*Exercise prompt*.
Give back, word for word, the lines in the listing below from the one holding "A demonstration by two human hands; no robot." down to the one holding "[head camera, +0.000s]", both ends included.

*Records supplied*.
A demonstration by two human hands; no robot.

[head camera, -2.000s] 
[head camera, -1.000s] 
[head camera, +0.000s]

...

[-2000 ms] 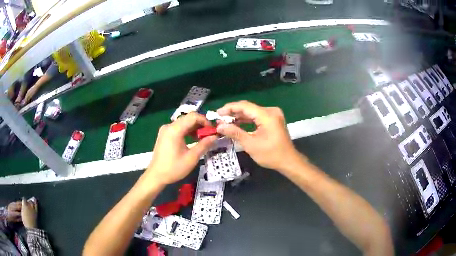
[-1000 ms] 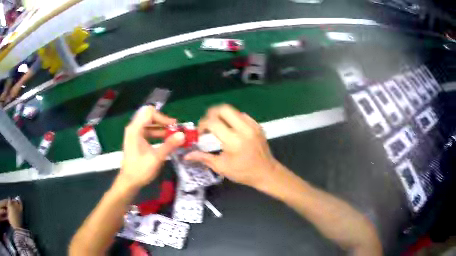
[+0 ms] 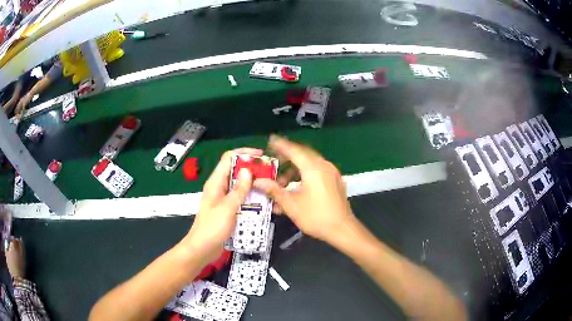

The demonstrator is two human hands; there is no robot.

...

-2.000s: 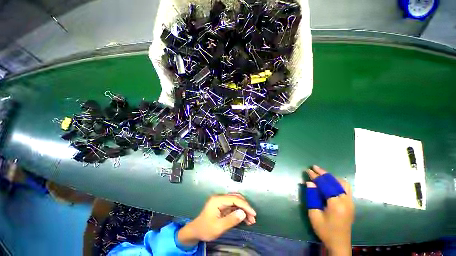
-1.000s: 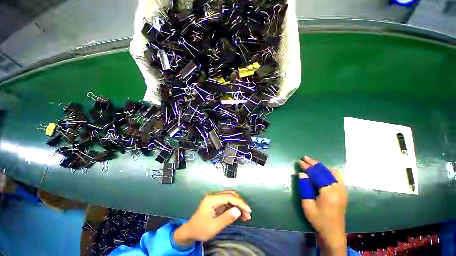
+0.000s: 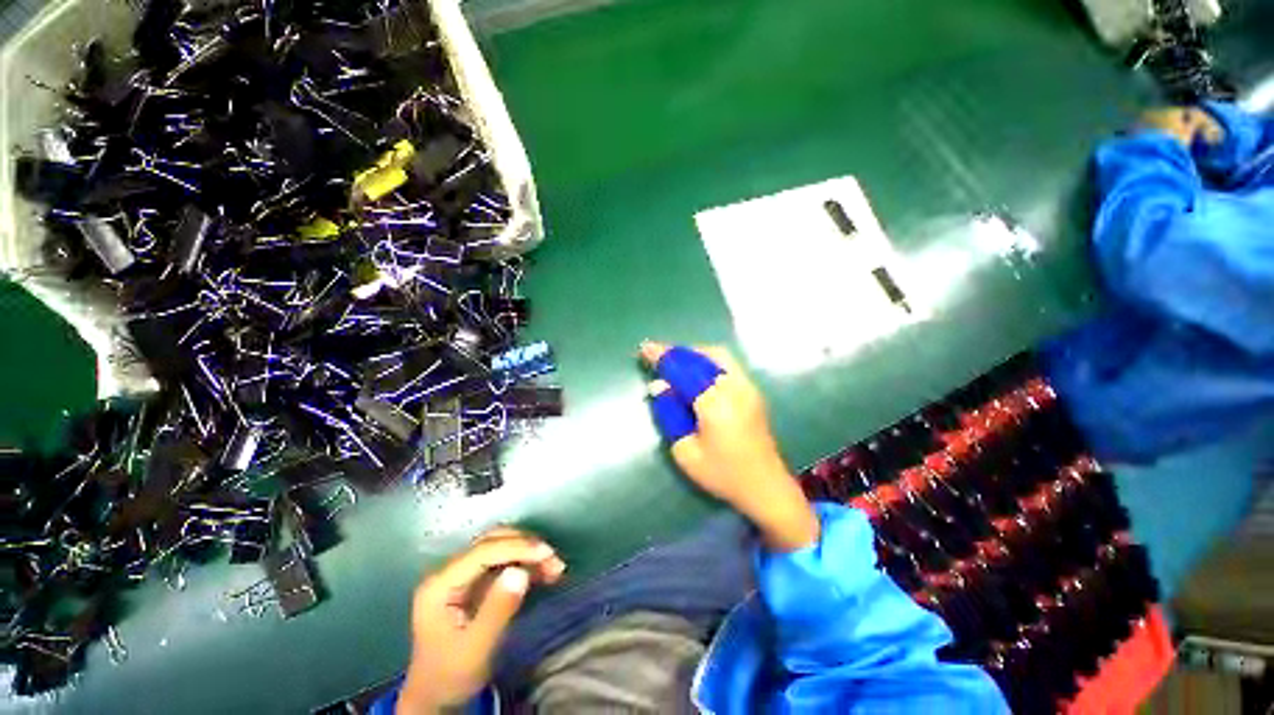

*Solved exercise*.
A demonstration by two human hands; no robot.

[head camera, -2.000s] 
[head camera, -1.000s] 
[head camera, +0.000s]

The requested output has now been given in full.